= Khimera =

Software product from Kintech Lab

Khimera is a software product from Kintech Lab intended for calculation of the kinetic parameters of microscopic processes, thermodynamic and transport properties of substances and their mixtures in gases, plasmas and also of heterogeneous processes.

The development of a kinetic mechanism is a key stage of present-day technologies for the creation of hi-tech devices and processes in a wide range of fields, such as microelectronics, chemical industry, and the design and optimization of combustion engines and power stations.
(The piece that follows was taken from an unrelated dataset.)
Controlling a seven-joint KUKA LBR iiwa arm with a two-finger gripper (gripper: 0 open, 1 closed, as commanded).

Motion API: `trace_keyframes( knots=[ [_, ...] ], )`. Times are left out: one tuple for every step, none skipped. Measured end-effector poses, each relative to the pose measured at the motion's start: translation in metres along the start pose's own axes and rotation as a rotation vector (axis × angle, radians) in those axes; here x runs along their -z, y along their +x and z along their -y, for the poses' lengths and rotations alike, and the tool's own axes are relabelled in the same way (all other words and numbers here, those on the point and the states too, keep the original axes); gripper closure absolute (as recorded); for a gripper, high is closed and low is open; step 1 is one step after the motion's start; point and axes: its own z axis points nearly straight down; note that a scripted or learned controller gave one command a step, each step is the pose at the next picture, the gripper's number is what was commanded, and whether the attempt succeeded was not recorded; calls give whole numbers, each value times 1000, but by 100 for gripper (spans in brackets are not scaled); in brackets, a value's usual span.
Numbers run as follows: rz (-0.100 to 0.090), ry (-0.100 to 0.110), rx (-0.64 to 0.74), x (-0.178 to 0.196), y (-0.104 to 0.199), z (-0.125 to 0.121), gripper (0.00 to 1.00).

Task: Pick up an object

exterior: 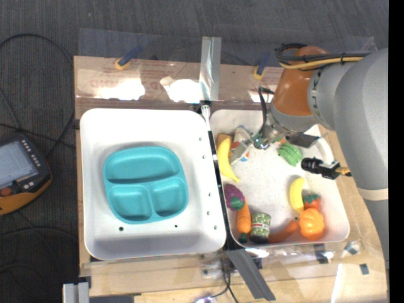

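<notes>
At right of the frame, the grey arm (356, 100) reached into the right bin (334, 232), while the left bin (95, 232) held a teal divided tray (146, 183). Its gripper (260, 141) hovered in the bin's upper part; whether it was open could not be told. A long banana (223, 158) lay just left of it, apart from it.

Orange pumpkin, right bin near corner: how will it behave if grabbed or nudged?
The orange pumpkin looks like moulded toy food, so probably stiff and light for its size. Its rounded, glossy-looking body may slip between fingers or roll if pushed. It sits close against a small yellow piece and the right bin wall, so a nudge would likely jam it rather than free it.
</notes>
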Motion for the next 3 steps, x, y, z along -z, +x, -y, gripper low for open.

Khimera with Chemical WorkBench, another software product from Kintech Lab, allows both the development of complex physical and chemical mechanisms and their validation. Essential feature of Khimera is its user-friendly interface for importing and utilizing the results of quantum-chemical calculations for estimating rate constants of elementary processes and thermodynamic and transport properties.

==Basic capabilities==
The computation modules of Khimera allow one to calculate the kinetic parameters of elementary processes and thermodynamic and transport properties from the data on the molecular structures and properties obtained from quantum-chemical calculations or from an experiment. The molecular properties and the parameters of molecular interactions can be calculated using quantum-chemical software (Gaussian, GAMESS, Jaguar, ADF) and directly imported into Khimera in an automatic mode. The results of calculations can be presented visually and exported for the further use in kinetic modeling and CFD packages.